Disagreeing about topics has sparked “a spirit of fear in this country to have conversations. There’s a spirit of dread. We don’t discuss (difficult) things,” Rausch said. “To have hard conversations and not be intimidated by those conversations, and not go into them with closed ears, is challenging. It also requires listening.

“I don’t think we’re very philosophical as a country anymore; we’re very led by what we hear and regurgitate,” he said.

“Things are charged and very biased; there’s an agenda,” he said of politics and politicians. “There’s a lot of money at stake, there’s a lot of lobbying going on – on both sides of the aisle, 100%.”

But everyone is a leader, “in different capacities and different seasons,” Rausch said. “I’m not here to rule over anybody. It’s not hard to listen to our community and get in the room with business owners” and listen.
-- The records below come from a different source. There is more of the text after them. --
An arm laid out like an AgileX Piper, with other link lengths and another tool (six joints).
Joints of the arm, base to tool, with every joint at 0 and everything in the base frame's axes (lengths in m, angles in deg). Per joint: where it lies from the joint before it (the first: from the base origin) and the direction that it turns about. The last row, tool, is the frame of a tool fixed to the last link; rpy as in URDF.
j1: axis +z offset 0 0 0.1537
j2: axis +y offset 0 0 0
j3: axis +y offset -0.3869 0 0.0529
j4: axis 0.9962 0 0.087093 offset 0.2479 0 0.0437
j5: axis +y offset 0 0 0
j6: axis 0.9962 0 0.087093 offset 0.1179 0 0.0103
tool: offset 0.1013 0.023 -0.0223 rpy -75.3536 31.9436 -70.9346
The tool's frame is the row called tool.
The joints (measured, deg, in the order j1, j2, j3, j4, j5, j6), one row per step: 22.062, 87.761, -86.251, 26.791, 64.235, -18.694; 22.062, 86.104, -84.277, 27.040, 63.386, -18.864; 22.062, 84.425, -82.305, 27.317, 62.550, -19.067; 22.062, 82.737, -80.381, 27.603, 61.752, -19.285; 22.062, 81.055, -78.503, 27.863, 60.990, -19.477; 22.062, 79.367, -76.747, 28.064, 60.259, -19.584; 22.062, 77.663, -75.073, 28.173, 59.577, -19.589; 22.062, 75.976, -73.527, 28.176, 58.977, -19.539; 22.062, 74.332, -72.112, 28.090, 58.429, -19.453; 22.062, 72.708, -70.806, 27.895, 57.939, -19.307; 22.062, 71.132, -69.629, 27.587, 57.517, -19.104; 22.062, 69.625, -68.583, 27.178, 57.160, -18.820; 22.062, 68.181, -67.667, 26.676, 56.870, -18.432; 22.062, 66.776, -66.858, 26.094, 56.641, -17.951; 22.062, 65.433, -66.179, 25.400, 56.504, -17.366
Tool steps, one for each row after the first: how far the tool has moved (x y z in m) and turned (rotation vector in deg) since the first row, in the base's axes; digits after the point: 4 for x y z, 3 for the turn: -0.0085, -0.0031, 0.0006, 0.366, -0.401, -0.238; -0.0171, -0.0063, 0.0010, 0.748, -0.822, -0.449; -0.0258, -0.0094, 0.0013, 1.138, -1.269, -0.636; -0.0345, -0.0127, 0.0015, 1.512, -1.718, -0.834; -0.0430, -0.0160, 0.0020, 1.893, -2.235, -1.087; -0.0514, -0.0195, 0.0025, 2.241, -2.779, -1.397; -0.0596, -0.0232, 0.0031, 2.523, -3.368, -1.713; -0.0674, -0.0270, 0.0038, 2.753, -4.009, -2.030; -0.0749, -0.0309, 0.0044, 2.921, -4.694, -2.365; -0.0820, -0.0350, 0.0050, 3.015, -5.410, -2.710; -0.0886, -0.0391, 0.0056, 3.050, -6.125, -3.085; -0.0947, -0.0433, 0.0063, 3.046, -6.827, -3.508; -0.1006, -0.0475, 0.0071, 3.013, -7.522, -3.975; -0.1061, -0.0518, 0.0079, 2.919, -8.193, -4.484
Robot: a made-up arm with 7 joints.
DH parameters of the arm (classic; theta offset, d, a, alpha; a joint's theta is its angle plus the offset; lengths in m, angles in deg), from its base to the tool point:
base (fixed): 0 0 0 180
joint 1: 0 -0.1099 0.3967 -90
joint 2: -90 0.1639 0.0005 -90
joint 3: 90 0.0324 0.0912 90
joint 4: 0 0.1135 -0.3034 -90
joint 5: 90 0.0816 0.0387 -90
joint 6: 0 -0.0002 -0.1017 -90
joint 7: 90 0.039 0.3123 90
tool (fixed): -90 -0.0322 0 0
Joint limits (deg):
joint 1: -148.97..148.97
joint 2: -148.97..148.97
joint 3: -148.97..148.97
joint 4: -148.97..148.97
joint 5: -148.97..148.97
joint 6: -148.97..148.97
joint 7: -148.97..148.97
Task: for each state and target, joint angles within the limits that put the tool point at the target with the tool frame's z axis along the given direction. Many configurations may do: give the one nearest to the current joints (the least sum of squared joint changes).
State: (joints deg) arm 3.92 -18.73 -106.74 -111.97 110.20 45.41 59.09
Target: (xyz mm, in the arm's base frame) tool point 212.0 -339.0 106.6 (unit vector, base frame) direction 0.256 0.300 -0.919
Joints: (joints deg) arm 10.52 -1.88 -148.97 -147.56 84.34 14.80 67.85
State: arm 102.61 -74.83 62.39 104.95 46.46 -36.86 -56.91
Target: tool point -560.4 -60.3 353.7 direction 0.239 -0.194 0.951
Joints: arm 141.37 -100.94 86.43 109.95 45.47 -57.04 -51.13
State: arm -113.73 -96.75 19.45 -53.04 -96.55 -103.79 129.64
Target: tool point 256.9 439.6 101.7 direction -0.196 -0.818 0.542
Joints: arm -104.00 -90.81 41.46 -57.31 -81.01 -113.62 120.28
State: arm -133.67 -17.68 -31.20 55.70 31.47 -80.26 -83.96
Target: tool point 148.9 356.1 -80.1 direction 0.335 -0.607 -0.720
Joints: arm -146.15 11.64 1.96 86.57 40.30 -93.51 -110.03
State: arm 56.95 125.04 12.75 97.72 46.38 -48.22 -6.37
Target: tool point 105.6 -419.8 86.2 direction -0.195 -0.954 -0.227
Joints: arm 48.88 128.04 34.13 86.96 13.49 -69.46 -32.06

“You can’t solve anything unless you understand the problems,” he said. “Culture is so label-heavy; people don’t realize they’re actually identifying with principles and ideals. They don’t take the time to sit and understand what those mean.”

Rausch believes “government should be out of our lives; I think we should be conducting our lives in a moral fashion. Morality comes with an understanding that we don’t have all the answers,” he said.

“I’m not going to paint a fake picture for somebody,” Rausch said. “You can’t solve the backward ideas about spending unless you understand the stewardship of people’s lives. You can’t benefit one group of people by compromising another or taking from another; that is not stewarding or honoring all walks of life.

“Benefits need to be for every person, and you don’t get that by complicating things; you get it by simplifying things,” he said.

Then Rausch said something you don’t hear from many candidates:

“I don’t want votes; I want trust,” he said. “One of my favorite things Billy Graham ever said was, ‘where is the hope?’

“Hopefully somebody can see something inside me that will inspire them.”

Rausch joins GOP candidates Mick Ditlevson and Taylor Zinkel in the race for Petersburg’s seat.